А потом мы с Никой пили кофе с коньяком, затем коньяк с кофе и уж совсем под конец перешли на коньяк без ничего. Любопытно, что в процессе распития с нами произошли интересные метаморфозы: Ника вдруг почему-то начала стесняться своей наготы и все более и более целомудренно закутывалась в рубашку, стараясь прикрыть свои волнующие округлости и манящие прямолинейности в как можно большем количестве мест. Мне же с каждой выпитой чашко-рюмкой, наоборот, хотелось, чтобы количество этих мест не сокращалось, а увеличивалось. В общем, все шло к тому, что мои первоначальные фрейдизмы должны были окончательно расщепиться в алкоголе и открыть дорогу всепобеждающему половому инстинкту, однако в этот момент Ника вдруг посмотрела на часы и попросила:
– Илюх… ик… Дай, пожалуйста, телефон. Мне нужно позвонить бабуле, чтобы она не переживала по поводу моей задержки.
– У тебя задержка?
– Болван! Я обещалась прийти домой в десять, а сейчас уже без четверти одиннадцать.
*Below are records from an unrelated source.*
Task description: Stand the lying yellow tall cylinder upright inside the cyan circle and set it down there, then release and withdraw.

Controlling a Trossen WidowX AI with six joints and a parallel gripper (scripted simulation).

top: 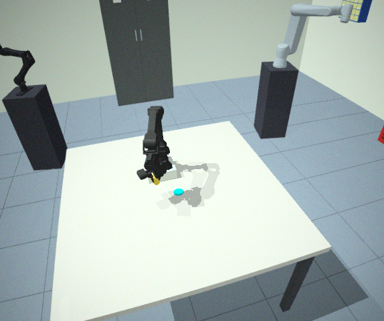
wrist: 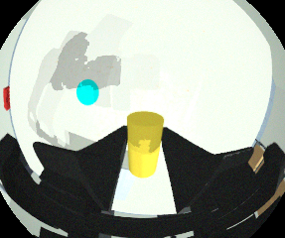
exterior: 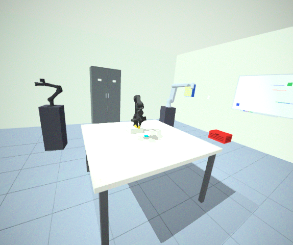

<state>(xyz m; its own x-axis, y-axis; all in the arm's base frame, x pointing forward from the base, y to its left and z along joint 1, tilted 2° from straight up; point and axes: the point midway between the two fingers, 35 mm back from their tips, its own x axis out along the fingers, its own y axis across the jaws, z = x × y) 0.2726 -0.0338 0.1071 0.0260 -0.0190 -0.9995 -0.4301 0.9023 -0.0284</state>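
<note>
Now: the cyan circle 4 cm behind my gripper tip, 12 cm to the left of it and 13 cm below it. From my gripper tip the other things lie so: yellow cylinder (2 cm behind, 1 cm to the right).
</note>
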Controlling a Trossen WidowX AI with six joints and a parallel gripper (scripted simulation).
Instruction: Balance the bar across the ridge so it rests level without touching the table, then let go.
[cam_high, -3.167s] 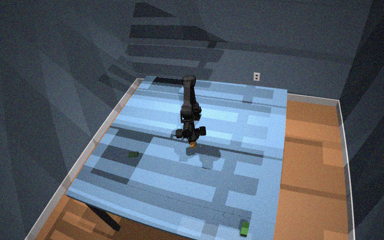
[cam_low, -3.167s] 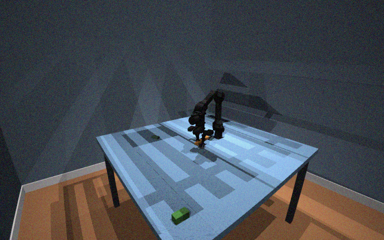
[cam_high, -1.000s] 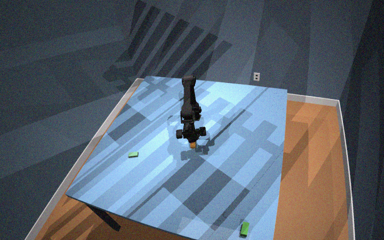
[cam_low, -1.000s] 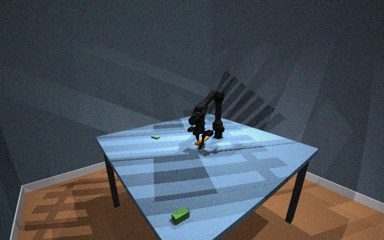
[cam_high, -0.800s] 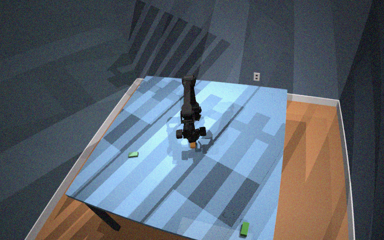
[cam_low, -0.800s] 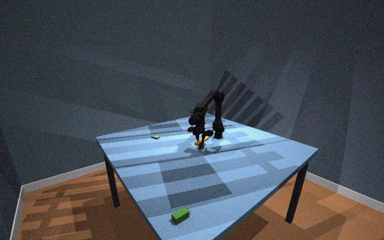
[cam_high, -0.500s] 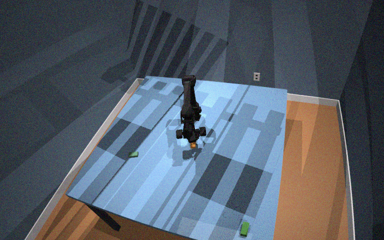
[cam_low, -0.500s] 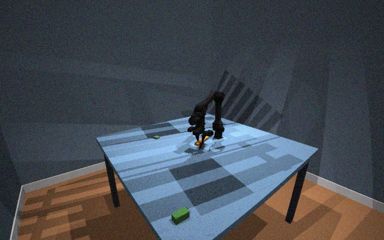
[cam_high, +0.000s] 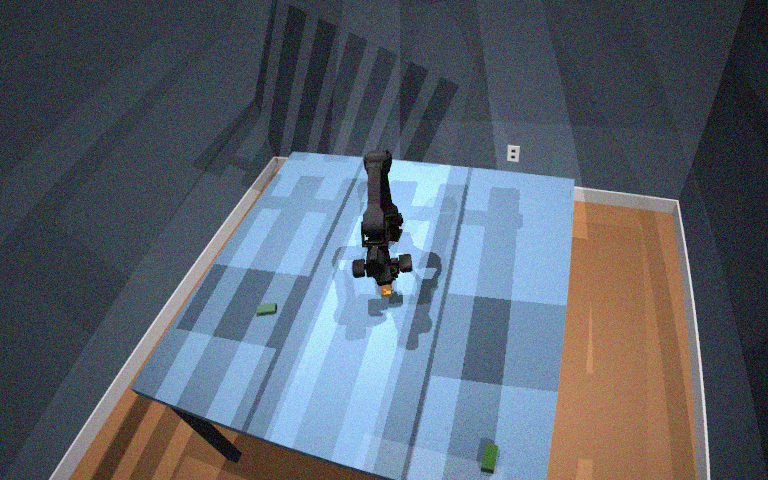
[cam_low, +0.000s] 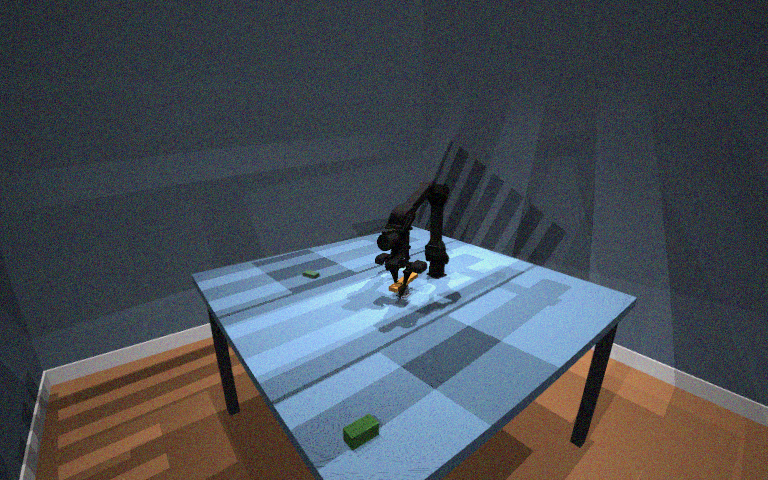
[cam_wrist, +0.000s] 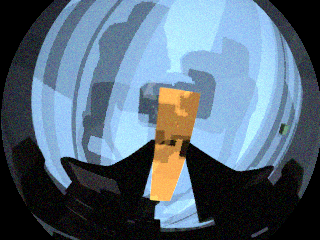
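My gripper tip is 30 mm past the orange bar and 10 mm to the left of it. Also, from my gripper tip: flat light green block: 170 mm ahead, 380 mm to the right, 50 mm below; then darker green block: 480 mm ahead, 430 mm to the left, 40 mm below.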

– Как одиннадцать? – подскочил яис ужасом убедился, что так оно и есть. Через час с небольшим в столицу должна укатить «Красная стрела» и увезти с собой мою гениальную статью, которую Борька Краснов уже давно вовсю пиарил как самый удачный журналистский продукт года. Со словами: «Никуш, извини!» я метнулся к компьютеру и в ритме не вальса, но рэпа за каких-то десять минут наколотил недостающие пару страниц. Причем, на мой взгляд, получилось весьма недурно. Черт его знает, может быть, в данном случае мне помогло рвущееся наружу неудовлетворенное либидо, которому необходимо было реализовать себя если уж не в плотском, то хотя бы в творческом экстазе? Короче, закончили мы одновременно – Ника разговор с бабулей, а я – многострадальную статью на столь актуальную ныне тему социальной ответственности.
Я скоренько поделился с Никой своей проблемой, взял с нее честное слово, что она не будет спать и обязательно меня дождется, включил ей, чтоб не скучала, дивидишник, а сам рванул на Московский вокзал. Когда в первом часу ночи я вернулся обратно, Стрельцовой в квартире уже не было. О ее недавнем присутствии напоминали лишь классически оставленные на подушке «пара длинных волос», а также набранная в «ворде» надпись на непогашенном экране монитора: «Извини, бабушка себя плохо чувствует и попросила, чтобы сегодня я ночевала с ней. Продолжим как-нибудь в другой раз. И спасибо тебе – ты настоящий рыцарь». О том, что же такого рыцарского я для нее совершил, мне довелось выяснить чуть позже.